Second Glances, Michaela Helfrich Gallery, Berlin
23 July – 30 August 2016
Michael Davies, Nick Fox, Stephen Palmer, Narbi Price, and Flora Whiteley are showing in ‘Second Glances’, Michaela Helfrich Gallery, Berlin, Germany, 23 July – 30 August 2016.
The five artists in ‘Second Glances’ each approach the figurative in art with a unique vision. What they share is a fascination with popular culture; with taking the plethora of imagery and narratives produced by the mass media – often starting with source material that is either printed or photographic – and through the processes of painting and drawing discovering a way of exploring deeply personal concerns, thus creating a sense of purpose and identity from the everyday and things that are often considered ephemeral or are easily ignored. Often it takes a second reading – or glance – to more fully begin to understand the artists’ intentions.
Michael Davies’ paintings and drawings are wry meditations on desire and mortality, their sources ranging from the artist’s own and family snapshots to anonymous, found images. His depictions of people engaged in seemingly inconsequential activity, mundane street scenes and institutional and domestic interiors on closer inspection reveal a search for the transcendent; every object, situation and denizen becoming an ominous herald of the unknown.
Nick Fox transforms the found taboo image and context into one of intimacy and emotive experience; creating tantalising idylls and elusive narratives of an Eden after the fall where innocence has been banished. In his series of delicately observed figurative pencil drawings he transforms found images from pornography into ones of intimate and emotive experience in which languorous male figures emerge from the surface of the paper.
Stephen Palmer transcribes the ephemera of everyday life – from second-hand records to newspaper clippings (often obituaries or reports of a noted individual’s death) – into paint and pencil with exquisite precision. His coolly analytical approach belies a longing to create an order from the chaos of the mundane, as well as a wistful nostalgia for the simpler pleasures of his youth. This process of transcription – reproducing faithfully every nuance, every discolouration, crease or tear in the original – confers a sense of importance, value and permanence to objects and events that would otherwise be seen as the refuse of our disposable culture.
Narbi Price is interested in perceived histories of locations and how painting can question the understanding of architectural and pictorial space. He challenges the conventions of photographically derived painting in terms of paint application and composition, and in blurring the line between the figurative and the abstract. His paintings are derived from photographs taken on trips to places that have witnessed a range of events, whether from significant moments in music, film and TV, or from whimsical acts through to brutal murders and tragic deaths, all of which have spawned folklore.
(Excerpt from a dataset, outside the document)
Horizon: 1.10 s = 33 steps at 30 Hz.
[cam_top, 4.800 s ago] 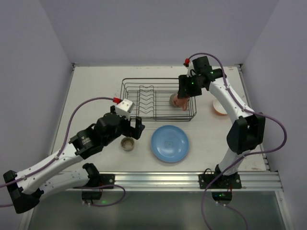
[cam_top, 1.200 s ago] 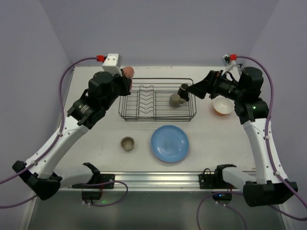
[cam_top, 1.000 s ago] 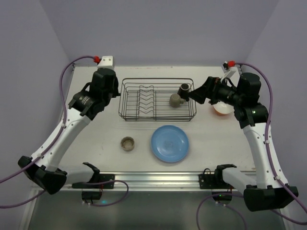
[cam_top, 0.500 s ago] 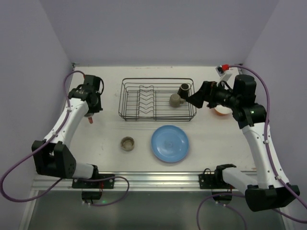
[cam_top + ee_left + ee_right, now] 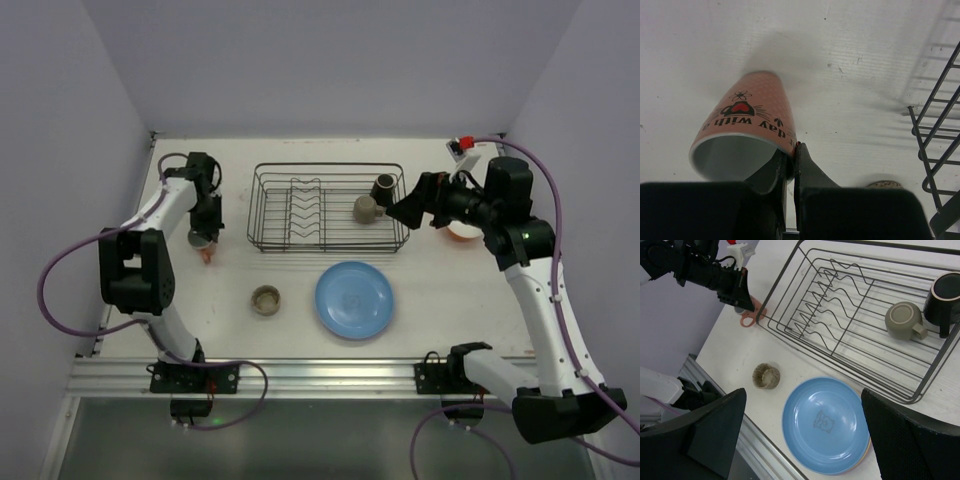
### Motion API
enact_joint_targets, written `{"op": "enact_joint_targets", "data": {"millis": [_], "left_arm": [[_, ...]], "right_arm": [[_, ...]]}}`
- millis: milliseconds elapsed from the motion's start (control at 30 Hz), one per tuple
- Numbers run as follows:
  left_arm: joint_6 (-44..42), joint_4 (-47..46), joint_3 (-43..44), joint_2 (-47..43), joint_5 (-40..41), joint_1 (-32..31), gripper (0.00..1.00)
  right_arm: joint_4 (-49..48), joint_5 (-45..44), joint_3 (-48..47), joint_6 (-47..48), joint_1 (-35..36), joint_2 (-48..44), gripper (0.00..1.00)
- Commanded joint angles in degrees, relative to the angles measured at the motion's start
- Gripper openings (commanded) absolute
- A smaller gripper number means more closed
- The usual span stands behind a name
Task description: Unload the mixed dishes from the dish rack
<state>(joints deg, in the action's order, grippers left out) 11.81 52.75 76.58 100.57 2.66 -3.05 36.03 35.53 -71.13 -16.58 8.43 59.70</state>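
The black wire dish rack (image 5: 262,242) (image 5: 790,272) holds an olive-grey cup (image 5: 365,208) (image 5: 902,320) and a dark brown cup (image 5: 384,187) (image 5: 946,294) at its right end. Left of the rack, my left gripper (image 5: 204,238) (image 5: 792,150) is shut on the rim of a pink cup (image 5: 206,254) (image 5: 747,127), tilted just above the table. My right gripper (image 5: 396,212) (image 5: 802,405) hangs open and empty over the rack's right end. A blue plate (image 5: 354,300) (image 5: 825,425) tops a stack in front of the rack, with a beige cup (image 5: 266,299) (image 5: 766,376) to its left.
An orange bowl (image 5: 460,230) sits right of the rack, partly hidden behind my right arm. The rack's side wires (image 5: 940,150) stand close on the right of the pink cup. The table's left edge runs near my left arm.
My left arm has swung from the rack's back left corner down to the table left of the rack, carrying the pink cup. My right gripper has drifted slightly left, still open.
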Motion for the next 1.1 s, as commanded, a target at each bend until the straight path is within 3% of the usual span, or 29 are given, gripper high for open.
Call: {"op": "enact_joint_targets", "data": {"millis": [0,33,133,167,233,600,667,700,833,900,1067], "left_arm": [[-1.97,0.69,2.7,1.12,-3.01,0.67,0.0],[-1.97,0.95,3.4,1.29,-3.01,0.85,0.16],[-2.15,1.39,3.93,1.2,-3.01,0.94,0.21],[-2.15,1.3,4.02,1.2,-3.01,0.94,0.27],[-2.15,1.48,4.37,1.2,-3.01,0.94,0.47],[-1.62,2.44,9.02,-5.64,1.21,0.94,0.87],[-1.44,2.36,9.64,-7.93,1.47,0.85,0.89],[-1.18,1.92,9.64,-10.81,1.56,0.85,1.0],[-0.39,-3.96,5.7,-21.36,0.95,0.85,1.0],[1.53,-8.35,3.16,-28.8,-0.71,0.85,1.0],[4.09,-26.16,-17.01,-47.37,-13.0,0.85,1.0]], "right_arm": [[-0.35,0.86,-1.9,1.28,0.63,-0.73,0.99],[-0.43,0.95,-1.9,1.29,0.71,-0.73,0.99],[-0.79,1.03,-1.73,1.29,0.71,-0.73,0.99],[-0.87,1.12,-1.64,1.29,0.71,-0.73,0.99],[-0.96,1.21,-1.64,1.37,0.8,-0.73,0.99],[-2.1,1.47,-1.03,1.37,0.8,1.02,0.99],[-3.76,2.78,-0.5,0.59,0.89,2.86,0.99],[-5.08,3.66,-0.24,-0.11,0.89,3.48,0.99],[-7.12,4.74,-1.8,-3.28,2.2,8.49,0.99],[-4.84,-0.34,-3.92,-2.24,4.83,11.64,0.99],[-0.62,-20.04,-13.49,1.45,12.75,22.37,0.99]]}}
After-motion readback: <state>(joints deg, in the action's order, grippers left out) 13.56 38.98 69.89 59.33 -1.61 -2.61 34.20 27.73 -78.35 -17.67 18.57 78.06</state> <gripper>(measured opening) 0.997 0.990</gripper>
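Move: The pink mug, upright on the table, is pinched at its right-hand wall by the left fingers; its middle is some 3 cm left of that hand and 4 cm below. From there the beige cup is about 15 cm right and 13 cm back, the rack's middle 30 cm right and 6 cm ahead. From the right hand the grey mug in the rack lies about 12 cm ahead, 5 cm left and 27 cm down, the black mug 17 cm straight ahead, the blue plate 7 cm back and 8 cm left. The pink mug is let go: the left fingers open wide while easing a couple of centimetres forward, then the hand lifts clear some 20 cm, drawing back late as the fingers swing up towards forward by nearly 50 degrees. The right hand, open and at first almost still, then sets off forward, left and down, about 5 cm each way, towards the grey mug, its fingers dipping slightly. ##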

Flora Whiteley’s oil paintings, watercolours and drawings explore how objects in space create a form of open ‘abstract’ dialogue with each other and the audience. She creates filmic and stage-like spaces from layers of source material; combining personal artefacts with found images: holiday snaps, film stills, newspaper cuttings, and art history books, to create enigmatic, suggestive scenes. Using a collage aesthetic, Whiteley creates ‘quiet moments between the action’, where empty rooms and figures in ambiguous activity are slowed to the moment before standstill.